Als diplomatisches Anhängsel stellt sich unweigerlich die Frage, wie das eigene berufliche Leben weitergehen soll. Nach dem Ausstieg aus meinem Berliner Brötchen-verdien-Job gehe ich nach Brüssel in eine ungewisse Zukunft. Das Schreiben als Freelancer nehme ich natürlich mit, aber was mache ich den Rest der Zeit? So sehr ich mich für meinen Karriere-Husband freue - Als „Autor/Schmuckdesigner/Charity-Persönlichkeit” wollte ich eigentlich nicht mein Dasein fristen. Und lassen sie mich als Mann überhaupt beim Diplomatic Ladies Lunch rein?!

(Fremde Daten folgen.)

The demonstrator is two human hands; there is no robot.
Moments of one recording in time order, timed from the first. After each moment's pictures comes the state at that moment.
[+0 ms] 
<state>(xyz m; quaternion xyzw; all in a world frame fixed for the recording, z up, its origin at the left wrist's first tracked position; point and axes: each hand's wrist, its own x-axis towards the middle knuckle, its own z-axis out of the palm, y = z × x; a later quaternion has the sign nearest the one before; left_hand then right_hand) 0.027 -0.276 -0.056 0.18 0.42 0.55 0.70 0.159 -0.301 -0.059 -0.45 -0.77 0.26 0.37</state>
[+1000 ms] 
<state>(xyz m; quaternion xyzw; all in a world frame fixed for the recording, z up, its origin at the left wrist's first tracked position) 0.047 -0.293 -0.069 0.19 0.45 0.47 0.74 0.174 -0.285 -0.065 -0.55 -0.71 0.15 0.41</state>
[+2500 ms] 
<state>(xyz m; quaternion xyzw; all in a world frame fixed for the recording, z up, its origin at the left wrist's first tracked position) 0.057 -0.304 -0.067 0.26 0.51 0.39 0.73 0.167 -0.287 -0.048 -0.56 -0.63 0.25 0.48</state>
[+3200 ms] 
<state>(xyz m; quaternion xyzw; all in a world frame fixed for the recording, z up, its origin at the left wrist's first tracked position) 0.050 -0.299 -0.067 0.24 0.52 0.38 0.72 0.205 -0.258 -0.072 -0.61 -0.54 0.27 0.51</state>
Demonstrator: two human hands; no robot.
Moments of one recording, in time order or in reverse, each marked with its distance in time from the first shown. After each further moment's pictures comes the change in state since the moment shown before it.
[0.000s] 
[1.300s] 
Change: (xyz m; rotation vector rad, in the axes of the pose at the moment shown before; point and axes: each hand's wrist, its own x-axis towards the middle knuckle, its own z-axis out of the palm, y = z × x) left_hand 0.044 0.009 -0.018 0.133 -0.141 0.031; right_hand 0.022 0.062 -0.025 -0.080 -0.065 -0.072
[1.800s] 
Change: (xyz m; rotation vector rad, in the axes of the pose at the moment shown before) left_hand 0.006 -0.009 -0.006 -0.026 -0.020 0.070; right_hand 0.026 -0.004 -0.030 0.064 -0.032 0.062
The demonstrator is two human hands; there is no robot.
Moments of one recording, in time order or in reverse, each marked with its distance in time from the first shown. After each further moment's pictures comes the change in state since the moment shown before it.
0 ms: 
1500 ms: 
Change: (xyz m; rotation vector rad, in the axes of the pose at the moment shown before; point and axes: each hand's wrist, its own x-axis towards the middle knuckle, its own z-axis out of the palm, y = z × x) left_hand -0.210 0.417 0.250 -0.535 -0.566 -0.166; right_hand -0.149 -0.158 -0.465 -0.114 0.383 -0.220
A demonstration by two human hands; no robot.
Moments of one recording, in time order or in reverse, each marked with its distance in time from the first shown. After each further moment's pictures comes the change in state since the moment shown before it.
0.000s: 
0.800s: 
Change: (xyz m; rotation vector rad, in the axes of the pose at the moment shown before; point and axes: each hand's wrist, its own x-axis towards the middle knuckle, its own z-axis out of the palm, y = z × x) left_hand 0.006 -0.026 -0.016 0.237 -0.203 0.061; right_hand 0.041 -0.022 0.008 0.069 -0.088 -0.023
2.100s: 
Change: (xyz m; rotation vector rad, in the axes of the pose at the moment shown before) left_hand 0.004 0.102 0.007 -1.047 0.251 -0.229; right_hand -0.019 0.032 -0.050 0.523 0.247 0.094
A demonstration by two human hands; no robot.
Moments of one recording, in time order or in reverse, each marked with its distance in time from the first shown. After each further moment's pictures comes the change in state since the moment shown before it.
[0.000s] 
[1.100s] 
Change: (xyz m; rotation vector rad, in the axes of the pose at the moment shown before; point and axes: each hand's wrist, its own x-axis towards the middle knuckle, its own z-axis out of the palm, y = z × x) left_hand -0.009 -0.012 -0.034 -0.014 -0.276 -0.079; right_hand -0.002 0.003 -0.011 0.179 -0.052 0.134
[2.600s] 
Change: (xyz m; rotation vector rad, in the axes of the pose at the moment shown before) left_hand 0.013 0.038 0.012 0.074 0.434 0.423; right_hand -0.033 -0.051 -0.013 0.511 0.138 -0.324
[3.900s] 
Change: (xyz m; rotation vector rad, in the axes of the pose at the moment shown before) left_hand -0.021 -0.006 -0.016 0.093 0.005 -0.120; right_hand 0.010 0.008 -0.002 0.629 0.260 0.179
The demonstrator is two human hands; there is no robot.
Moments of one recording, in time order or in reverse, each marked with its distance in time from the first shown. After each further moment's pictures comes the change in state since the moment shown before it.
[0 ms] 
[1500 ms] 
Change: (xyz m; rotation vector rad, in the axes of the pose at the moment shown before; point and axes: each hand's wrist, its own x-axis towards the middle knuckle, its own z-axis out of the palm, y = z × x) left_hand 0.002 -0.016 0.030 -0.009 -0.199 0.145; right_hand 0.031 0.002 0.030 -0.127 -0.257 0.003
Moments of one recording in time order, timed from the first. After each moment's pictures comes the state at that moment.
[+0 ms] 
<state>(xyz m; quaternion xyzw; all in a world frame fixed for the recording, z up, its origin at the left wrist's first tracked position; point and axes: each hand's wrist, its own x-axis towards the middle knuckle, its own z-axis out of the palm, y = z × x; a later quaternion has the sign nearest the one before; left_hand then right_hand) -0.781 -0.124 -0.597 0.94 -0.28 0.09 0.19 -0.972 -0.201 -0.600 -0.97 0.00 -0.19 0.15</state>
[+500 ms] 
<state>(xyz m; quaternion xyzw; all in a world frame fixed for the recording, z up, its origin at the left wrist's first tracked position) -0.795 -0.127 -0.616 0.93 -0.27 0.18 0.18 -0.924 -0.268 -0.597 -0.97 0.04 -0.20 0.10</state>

Nach Wochen der Überlegung habe ich realisiert, welche Chancen eine Reise ins Ungewisse eigentlich birgt und welcher Luxus es ist, in Ruhe an einem neuen Karriereentwurf zu schrauben. Ich vermisse seit längerem den Sinn in meinem Bürojob und werde nun eine neue Möglichkeit (er)finden, Geld zu verdienen. Ein Buch schreiben? Endlich ein eigenes Unternehmen gründen? In eine neue Branche einsteigen und dazu lernen? Was genau entstehen wird, kann ich noch nicht genau sagen. Angst habe ich keine. Meine Aufgabe der nächsten Monate wird es sein, mich zu sortieren, Ideen zu sammeln und einige davon umzusetzen. Und Französisch zu lernen!

Les Prochaines Étapes

Für ein kurzes Wochenende geht es für uns das erste Mal nach Brüssel, um Wohnungen zu besichtigen und einen ersten Eindruck von der Stadt zu bekommen. Trotz des extrem nassen Klimas und der Umständlichkeit des Jahrtausends, dem Eröffnen eines belgischen Kontos, ist Brüssel genau so, wie man es sich vorstellt. Eine kleine Version von Paris, voller opulenter Parks, Art-Déco-Häuser und instagrammable Backwaren. Obwohl die halbe Welt ihre Diplomat*innen hierher entsendet, ist der Immobilienmarkt erstaunlich entspannt. Beziehungsweise wir Berliner*innen nachhaltig traumatisiert. Für etwa den gleichen Preisrahmen wie in der deutschen Hauptstadt fanden wir in Brüssel eine riesige Auswahl an schönen Wohnungen in allen Bezirken. Welche es wird, werde ich in der nächsten Kolumne berichten. 

Für den Partner*die Partnerin ins Ausland zu ziehen, ist ein Wagnis und eine tolle Chance zugleich. Der Zeitpunkt und die Konditionen müssen stimmen, damit beide sich auf das Abenteuer einlassen können und es sich lohnt. Trotz kleiner latenter Sorgen im Hinterkopf freue ich mich extrem darauf und bin gespannt, was mich erwartet. Auch, wenn mich Berlin ab und an fertig macht, werde ich gerne wieder kommen. Denn, das ist das wichtigste Learning vorab: Berlin fühlt sich am besten an, wenn man zwischendurch woanders ist.